Many genes have more than one TSS, and different tissues or cell types preferentially use different ones. This matters because choosing an alternative TSS changes the 5′ end of the RNA, which can alter the 5′ UTR or even include or exclude entire protein-coding exons. The result is distinct transcript isoforms, and potentially distinct proteins, from the same gene.

A large-scale study of human tissues found that alternative transcription start and termination sites, rather than alternative splicing, accounted for the majority of tissue-dependent differences in transcript structure. In other words, the choice of where to start transcription is one of the principal ways the body generates the protein diversity needed for different cell types and organs to function. A liver cell and a neuron may both express the same gene but initiate transcription from different positions, producing isoforms tailored to each cell’s needs.

How Scientists Map Transcription Start Sites

Identifying exactly where transcription begins across the genome requires specialized laboratory techniques. Researchers have developed two broad categories of assays for this purpose. TSS-focused assays, such as CAGE, RAMPAGE, STRIPE-seq, and GRO-cap, specifically enrich for the 5′ ends of newly made RNA molecules, pinpointing the exact nucleotides where transcription initiated. A second category, nascent transcript assays like GRO-seq and PRO-seq, captures RNA that is still being made by actively transcribing polymerases, revealing not just where transcription started but where polymerase is paused or moving along the gene.

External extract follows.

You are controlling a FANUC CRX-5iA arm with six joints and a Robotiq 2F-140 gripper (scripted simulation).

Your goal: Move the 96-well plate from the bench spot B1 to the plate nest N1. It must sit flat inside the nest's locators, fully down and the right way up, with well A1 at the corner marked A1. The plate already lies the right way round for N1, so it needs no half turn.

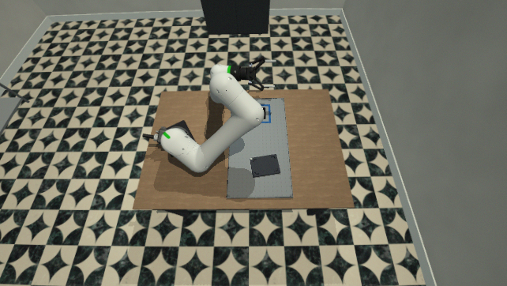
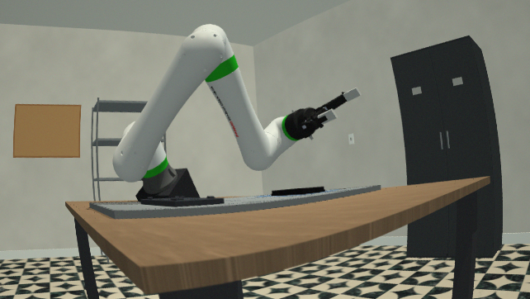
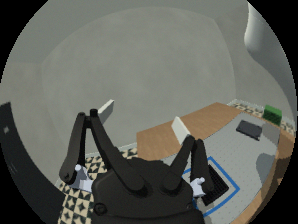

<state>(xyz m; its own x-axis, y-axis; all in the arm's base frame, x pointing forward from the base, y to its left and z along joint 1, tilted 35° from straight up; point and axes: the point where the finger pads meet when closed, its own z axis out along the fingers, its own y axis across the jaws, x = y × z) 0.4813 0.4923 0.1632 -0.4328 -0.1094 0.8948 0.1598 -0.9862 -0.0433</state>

TSS-focused assays are generally more sensitive at detecting initiation events. In one comparison, TSS assays devoted only about 13% of their sequencing reads to gene body regions, while nascent transcript assays allocated roughly 66% of reads there, since they capture polymerases at all stages of elongation. Among TSS assays, GRO-cap detected the highest proportion of known regulatory elements, covering about 87% of experimentally validated enhancers in a benchmark comparison. Databases like the UCSC Genome Browser host tracks of mapped TSS positions across the human genome, allowing researchers to look up the coordinates and confidence scores for start sites of individual genes.